The problem:
Each line of the listing that includes the string "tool" is to be identified and copied.

The data:
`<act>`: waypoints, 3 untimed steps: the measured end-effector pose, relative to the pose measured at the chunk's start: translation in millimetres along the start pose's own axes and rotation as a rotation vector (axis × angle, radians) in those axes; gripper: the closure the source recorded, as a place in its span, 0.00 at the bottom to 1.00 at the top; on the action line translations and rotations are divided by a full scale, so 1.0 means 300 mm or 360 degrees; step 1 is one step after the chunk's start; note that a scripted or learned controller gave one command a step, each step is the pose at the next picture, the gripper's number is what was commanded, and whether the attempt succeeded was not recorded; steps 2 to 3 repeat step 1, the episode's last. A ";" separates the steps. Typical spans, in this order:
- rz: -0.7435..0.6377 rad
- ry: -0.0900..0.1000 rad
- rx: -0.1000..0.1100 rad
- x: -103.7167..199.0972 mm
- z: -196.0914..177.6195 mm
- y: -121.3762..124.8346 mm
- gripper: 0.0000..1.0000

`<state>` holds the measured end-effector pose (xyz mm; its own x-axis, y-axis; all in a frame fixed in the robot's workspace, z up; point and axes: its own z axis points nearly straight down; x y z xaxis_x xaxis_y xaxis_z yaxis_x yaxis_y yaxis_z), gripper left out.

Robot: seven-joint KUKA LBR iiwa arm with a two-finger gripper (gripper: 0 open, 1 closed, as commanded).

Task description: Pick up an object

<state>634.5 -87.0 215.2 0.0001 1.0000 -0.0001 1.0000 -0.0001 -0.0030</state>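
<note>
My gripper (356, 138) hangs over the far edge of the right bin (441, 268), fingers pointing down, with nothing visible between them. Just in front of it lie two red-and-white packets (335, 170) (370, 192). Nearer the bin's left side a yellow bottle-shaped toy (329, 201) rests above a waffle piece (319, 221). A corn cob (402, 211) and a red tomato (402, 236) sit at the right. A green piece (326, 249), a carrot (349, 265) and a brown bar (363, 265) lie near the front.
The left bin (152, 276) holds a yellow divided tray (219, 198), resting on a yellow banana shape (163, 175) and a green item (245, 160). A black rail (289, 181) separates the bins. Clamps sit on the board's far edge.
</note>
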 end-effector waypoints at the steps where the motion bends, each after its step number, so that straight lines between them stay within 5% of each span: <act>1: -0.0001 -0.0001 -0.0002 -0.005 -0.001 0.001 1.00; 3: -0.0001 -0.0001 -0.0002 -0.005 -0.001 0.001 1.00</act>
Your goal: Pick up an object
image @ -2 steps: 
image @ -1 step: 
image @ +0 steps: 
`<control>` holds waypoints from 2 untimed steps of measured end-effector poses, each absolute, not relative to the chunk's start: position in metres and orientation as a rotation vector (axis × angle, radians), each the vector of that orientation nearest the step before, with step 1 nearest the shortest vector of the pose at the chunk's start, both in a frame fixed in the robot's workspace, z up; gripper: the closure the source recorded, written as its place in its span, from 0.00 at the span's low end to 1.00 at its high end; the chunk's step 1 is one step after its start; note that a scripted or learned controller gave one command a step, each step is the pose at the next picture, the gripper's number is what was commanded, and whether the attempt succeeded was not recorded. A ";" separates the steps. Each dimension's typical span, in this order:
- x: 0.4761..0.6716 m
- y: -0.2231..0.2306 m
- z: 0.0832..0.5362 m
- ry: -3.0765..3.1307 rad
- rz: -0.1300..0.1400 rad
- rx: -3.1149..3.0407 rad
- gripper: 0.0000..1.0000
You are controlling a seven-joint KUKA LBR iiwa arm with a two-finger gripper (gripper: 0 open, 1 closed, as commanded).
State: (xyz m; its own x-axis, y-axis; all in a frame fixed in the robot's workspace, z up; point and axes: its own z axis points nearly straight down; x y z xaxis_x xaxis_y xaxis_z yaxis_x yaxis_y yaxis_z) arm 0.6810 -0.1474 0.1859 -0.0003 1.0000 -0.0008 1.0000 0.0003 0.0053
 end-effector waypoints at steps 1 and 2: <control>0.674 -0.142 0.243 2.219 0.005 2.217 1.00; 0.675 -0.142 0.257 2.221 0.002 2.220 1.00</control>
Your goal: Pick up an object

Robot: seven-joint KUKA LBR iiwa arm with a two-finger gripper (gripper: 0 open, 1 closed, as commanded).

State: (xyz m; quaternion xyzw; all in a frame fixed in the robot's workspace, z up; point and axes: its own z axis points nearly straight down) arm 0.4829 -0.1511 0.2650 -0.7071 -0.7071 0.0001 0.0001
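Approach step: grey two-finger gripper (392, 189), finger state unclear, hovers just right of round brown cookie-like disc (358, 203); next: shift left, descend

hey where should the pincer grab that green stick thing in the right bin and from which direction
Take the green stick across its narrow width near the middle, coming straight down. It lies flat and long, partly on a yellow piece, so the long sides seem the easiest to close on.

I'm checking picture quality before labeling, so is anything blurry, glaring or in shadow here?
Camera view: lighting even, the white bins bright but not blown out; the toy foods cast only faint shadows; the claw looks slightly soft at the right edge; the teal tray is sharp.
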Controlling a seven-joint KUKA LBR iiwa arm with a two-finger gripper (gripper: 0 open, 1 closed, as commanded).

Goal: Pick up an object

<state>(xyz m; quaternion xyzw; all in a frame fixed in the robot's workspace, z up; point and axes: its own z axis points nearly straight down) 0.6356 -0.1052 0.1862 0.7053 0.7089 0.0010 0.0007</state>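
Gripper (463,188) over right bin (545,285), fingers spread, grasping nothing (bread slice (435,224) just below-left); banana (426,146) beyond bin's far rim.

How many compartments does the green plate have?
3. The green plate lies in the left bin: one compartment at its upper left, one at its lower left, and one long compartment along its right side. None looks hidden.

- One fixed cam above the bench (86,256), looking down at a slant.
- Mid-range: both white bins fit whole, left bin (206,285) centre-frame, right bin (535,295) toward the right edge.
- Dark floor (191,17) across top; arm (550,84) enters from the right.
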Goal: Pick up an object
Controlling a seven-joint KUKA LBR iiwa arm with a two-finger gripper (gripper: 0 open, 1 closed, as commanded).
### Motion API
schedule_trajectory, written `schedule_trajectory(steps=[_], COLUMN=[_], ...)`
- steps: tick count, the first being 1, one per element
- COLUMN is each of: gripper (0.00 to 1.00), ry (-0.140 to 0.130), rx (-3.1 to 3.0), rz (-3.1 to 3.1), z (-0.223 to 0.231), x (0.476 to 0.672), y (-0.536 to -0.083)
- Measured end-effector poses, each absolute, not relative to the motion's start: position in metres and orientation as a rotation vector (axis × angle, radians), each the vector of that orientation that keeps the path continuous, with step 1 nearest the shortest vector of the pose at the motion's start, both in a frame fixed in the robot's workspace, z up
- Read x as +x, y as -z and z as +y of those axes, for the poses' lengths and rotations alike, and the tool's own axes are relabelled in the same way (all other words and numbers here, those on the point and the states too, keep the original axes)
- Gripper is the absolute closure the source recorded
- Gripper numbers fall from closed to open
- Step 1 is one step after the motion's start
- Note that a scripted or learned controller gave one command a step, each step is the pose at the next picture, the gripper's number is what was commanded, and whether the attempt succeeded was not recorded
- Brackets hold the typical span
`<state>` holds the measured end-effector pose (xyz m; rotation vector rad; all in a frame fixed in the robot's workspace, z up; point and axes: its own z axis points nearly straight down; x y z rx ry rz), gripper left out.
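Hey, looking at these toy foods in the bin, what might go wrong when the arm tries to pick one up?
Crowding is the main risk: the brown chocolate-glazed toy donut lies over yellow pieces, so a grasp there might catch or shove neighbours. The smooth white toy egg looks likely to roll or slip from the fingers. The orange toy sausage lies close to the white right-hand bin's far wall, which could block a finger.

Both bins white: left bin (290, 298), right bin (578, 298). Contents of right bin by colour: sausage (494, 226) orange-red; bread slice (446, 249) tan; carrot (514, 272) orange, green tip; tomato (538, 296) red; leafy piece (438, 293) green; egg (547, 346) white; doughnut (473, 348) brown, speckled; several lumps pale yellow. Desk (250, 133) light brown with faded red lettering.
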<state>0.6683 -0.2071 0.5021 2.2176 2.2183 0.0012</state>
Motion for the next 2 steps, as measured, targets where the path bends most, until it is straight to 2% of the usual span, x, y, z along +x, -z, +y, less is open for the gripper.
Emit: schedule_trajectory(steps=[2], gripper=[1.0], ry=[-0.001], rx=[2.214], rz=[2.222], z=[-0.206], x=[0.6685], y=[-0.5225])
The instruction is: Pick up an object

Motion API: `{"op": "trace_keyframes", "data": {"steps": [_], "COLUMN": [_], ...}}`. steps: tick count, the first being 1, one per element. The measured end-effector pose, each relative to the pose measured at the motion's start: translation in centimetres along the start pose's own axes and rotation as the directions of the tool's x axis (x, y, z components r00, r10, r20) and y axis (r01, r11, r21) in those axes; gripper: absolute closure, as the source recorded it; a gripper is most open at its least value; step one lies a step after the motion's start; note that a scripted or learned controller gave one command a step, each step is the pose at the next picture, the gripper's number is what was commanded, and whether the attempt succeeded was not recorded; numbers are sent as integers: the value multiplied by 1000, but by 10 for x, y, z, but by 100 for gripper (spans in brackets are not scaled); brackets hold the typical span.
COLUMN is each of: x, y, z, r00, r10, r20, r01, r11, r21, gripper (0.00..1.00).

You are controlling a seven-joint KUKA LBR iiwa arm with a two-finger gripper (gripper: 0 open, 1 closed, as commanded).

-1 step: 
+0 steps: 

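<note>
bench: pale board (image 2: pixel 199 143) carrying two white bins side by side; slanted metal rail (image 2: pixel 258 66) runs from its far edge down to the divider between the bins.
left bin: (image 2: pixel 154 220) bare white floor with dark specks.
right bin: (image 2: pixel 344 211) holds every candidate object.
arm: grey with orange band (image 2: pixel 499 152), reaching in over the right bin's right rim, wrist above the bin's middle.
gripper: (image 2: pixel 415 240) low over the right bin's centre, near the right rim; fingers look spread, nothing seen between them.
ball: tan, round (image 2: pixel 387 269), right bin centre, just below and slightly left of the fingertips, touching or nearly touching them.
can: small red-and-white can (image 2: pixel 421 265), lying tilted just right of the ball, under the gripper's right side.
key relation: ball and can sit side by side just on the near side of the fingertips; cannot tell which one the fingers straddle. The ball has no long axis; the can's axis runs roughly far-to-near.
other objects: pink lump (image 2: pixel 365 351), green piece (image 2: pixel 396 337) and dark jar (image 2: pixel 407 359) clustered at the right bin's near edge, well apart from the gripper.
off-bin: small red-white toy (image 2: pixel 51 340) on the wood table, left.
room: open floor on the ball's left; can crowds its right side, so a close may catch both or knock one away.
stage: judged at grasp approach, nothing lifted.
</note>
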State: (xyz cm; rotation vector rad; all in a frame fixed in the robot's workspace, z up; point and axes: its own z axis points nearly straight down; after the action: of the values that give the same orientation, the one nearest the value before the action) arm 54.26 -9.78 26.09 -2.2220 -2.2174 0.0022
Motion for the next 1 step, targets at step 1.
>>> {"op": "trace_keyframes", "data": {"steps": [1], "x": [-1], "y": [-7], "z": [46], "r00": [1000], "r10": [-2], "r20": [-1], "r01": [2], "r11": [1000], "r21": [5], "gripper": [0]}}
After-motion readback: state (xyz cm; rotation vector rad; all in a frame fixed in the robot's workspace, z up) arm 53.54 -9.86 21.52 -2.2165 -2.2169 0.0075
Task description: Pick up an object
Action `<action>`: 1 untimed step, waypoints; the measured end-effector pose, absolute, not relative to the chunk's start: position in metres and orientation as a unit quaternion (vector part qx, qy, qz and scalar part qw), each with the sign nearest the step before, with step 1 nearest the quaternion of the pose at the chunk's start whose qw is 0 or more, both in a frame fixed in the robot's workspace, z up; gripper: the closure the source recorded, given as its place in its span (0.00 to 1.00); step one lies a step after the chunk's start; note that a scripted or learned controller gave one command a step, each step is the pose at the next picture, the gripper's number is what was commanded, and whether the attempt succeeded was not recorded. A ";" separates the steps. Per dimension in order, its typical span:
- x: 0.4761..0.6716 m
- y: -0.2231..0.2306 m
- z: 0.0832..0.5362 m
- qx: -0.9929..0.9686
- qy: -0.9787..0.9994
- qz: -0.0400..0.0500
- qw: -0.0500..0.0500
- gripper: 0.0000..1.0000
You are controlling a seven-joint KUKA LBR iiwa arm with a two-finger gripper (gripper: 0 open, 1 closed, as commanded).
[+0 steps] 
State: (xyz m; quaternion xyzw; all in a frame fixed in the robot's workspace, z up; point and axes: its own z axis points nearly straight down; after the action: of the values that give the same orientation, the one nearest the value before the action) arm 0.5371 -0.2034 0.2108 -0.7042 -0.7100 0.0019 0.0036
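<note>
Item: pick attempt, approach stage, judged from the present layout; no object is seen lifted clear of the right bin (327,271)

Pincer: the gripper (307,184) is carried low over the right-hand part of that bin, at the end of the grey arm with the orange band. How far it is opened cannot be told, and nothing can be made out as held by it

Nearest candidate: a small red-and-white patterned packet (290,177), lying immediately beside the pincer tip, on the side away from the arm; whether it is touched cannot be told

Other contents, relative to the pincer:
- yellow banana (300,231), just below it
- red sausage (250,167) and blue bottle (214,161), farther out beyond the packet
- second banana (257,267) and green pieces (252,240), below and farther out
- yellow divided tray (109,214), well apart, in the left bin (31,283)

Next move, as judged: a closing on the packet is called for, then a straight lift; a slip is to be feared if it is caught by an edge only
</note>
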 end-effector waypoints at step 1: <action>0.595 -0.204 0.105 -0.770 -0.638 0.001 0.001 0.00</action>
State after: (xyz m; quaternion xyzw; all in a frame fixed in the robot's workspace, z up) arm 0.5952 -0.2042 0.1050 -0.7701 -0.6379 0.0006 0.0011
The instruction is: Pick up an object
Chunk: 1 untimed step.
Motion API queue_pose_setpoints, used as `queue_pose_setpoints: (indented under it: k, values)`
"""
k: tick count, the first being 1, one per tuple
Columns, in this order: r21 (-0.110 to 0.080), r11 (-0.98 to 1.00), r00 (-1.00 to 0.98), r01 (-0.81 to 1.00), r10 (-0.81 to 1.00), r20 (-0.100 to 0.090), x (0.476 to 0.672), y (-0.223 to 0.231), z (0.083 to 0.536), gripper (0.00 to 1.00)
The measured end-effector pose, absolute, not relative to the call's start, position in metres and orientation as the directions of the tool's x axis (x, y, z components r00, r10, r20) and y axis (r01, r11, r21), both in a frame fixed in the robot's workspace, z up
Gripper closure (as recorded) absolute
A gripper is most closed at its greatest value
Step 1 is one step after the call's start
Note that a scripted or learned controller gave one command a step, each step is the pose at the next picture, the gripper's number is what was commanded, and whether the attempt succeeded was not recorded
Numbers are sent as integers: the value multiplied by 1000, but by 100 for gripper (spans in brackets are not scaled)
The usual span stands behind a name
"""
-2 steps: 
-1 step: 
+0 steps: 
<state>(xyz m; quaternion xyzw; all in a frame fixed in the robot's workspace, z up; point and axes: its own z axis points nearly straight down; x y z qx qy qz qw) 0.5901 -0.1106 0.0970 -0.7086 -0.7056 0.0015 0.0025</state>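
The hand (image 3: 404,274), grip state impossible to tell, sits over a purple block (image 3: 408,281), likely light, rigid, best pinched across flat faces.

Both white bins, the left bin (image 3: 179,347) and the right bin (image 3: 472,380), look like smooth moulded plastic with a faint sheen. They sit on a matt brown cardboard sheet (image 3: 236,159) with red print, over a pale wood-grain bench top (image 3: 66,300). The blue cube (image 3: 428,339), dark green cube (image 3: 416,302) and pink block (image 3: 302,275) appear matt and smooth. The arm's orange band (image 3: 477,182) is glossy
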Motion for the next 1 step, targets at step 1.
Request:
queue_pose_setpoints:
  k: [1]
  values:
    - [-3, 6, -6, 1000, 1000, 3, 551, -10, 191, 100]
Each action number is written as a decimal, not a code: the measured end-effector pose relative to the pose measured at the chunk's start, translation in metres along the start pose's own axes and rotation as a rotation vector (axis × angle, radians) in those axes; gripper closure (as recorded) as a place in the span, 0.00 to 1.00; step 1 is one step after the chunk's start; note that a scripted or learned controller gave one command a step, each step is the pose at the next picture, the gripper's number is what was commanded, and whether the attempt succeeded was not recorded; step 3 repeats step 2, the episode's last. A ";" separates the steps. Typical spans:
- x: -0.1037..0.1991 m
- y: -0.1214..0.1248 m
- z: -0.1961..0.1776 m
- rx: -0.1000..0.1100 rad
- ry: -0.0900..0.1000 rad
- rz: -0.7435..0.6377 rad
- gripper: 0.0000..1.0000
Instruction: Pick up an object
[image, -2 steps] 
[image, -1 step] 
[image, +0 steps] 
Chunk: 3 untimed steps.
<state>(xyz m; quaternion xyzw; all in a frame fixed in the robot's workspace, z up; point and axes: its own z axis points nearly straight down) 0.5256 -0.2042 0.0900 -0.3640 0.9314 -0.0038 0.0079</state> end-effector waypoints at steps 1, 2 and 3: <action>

Solved problem:
- Read x as +x, y as -z and z as +y of those axes, for the poses' lengths and rotations alike, and the tool's own axes are relabelled in the same way (all other words and numbers here, those on the point and the states too, keep the original axes)
Motion API: `{"op": "trace_keyframes", "data": {"steps": [_], "COLUMN": [_], ...}}`. steps: tick count, the first being 1, one per element. The measured end-effector pose, each relative to the pose measured at the motion's start: translation in centimetres along the start pose's own axes and rotation as the directions of the tool's x axis (x, y, z components r00, r10, r20) and y axis (r01, r11, r21) in those axes; gripper: absolute closure, as the source recorded it; a gripper is most open at its least value; step one lies a step after the motion's start; note that a scripted or learned controller gave one command a step, each step is the pose at the next picture, the gripper's number is what was commanded, and whether the attempt succeeded was not recorded; numbers are sent as integers: the value multiplied by 1000, but by 10 for x, y, z, but by 100 for gripper (spans in brackets are not scaled); brackets hold the typical span.
The measured end-effector pose, absolute, not relative to the call's start, position in metres and orientation as the directions of the tool's x axis (x, y, z components r00, r10, r20) and y axis (r01, r11, r21), both in a frame fixed in the robot's workspace, z up

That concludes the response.